Kayahan Vefatının 10. Yılında Şarkılarıyla Anıldı…

Müziğimize unutulmaz eserler kazandıran Kayahan’ın vefatının 10. yılına özel kızı Beste Açar’in öncülüğünde, ve Kültür ve Turizm Bakanlığı’nın destekleriyle düzenlenen “Kayahan 10. Yıl Anma Konseri”, Atatürk Kültür Merkezi’nde (AKM) gerçekleşti.

 

10 ölüm yıldönümünde gerçekleşen bu özel konserde, Kayahan’ın kızı Beste Açar, Oğuzhan Koç, Murat Dalkılıç, Ferhat Göçer, Elif Buse Doğan, Mehmet Erdem, Yonca Lodi, Gökhan Tepe, Keremcem, Erdinç Erişmiş, Yılmaz Taner, Cengiz İmren, Pınar Çubukçu, Cem Belevi Kayahan’ın unutulmaz eserlerini yorumladı.

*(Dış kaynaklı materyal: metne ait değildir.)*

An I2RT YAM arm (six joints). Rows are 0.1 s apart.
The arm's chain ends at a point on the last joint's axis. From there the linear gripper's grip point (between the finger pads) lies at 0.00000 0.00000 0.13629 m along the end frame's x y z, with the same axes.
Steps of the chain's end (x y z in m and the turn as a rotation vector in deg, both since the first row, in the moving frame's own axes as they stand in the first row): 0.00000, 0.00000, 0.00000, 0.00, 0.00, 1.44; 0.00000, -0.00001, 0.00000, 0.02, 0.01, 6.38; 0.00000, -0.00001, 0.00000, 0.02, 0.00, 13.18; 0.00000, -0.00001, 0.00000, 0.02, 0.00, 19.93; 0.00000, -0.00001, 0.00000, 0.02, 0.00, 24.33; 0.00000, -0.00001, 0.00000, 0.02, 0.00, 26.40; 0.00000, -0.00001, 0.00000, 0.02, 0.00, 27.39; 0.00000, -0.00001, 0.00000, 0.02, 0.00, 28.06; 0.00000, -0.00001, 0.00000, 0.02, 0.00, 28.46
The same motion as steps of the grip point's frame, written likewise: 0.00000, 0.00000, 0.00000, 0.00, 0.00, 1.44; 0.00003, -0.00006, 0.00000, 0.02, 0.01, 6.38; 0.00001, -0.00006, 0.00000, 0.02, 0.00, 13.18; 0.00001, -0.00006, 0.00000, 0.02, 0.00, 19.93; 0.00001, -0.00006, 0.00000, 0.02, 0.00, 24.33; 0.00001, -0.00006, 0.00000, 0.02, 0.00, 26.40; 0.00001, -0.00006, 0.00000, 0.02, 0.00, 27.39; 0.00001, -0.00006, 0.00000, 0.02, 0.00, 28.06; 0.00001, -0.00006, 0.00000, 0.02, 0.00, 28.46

Efsane besteci ve yorumcu Kayahan’ın ‘En Güzel Beste’m’ dediği büyük kızı Beste Açar, babasının bestelerini de seslendirdi. En büyük hayalinin babası için böyle bir anma konseri gerçekleştirmek olduğunu söyleyen Beste Açar, bu hayalini gerçekleştirmek için destek olan Kültür ve Turizm Bakanlığı’na ve emeği geçen herkese teşekkür etti.

KAYAHAN’IN HAYATINI ANLATAN KISA BELGESEL GECEDE İZLEYİCİYLE BULUŞTU

Usta sanatçının hayatına dair görüntüler, arşiv kayıtları ve dostlarının anlatımlarıyla hazırlanan kısa belgesel, gecede izleyiciyle buluştu. Kayahan’ın müziğe duyduğu derin bağlılık, ekranlara yansıyan karelerde bir kez daha gözler önüne serildi.

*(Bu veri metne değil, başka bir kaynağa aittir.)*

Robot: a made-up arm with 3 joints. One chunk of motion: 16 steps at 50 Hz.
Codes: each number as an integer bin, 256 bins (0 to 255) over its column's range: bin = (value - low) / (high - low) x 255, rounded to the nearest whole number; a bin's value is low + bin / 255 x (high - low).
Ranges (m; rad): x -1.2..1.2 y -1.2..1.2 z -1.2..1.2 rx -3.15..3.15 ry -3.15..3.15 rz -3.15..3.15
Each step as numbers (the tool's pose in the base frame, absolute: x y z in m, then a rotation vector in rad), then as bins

BESTE AÇAR, “E BEBEĞİM E” ŞARKISININ HİKÂYESİNİ ANLATIRKEN DUYGUSAL ANLAR YAŞADI!

Usta sanatçı Kayahan Açar’ın kızı Beste Açar, anma gecesinde babasının kendisi için yazdığı “E Bebeğim E” adlı şarkının hikâyesini anlattı. “Bu şarkı, bir bayram sabahı, benim uykumda olduğum anlarda yazılmış. Babam, kırmızı pabuçlarımla uyurken bana  bakarak kalemini eline almış ve içinden geçenleri notalara dökmüş. Babam bu şarkısının tüm şarkılarının içinde sözü ve bestesi aynı anda yapılan tek eseri olduğunu söylerdi. Bu sözleri, ‘Kırmızı pabuçları / Duruyor başucunda / Başı düşmüş yastığa / Uyuyor mışıl mışıl…’ dinledikçe gözlerim doluyor,” dedi.

“YOLU SEVGİDEN GEÇEN HERKESLE BİR GÜN BİR YERDE BULUŞURUZ…”

Kayahan, “Yolu sevgiden geçen herkesle bir gün bir yerde buluşuruz…” sözleriyle hayatını özetlemişti. Türk pop müziğinin yalnızca sesi değil; aynı zamanda duygusu, vicdanı ve hafızasıydı. Vefatının üzerinden yıllar geçse de, eserleri hâlâ dillerde ve gönüllerde yaşamaya devam ediyor.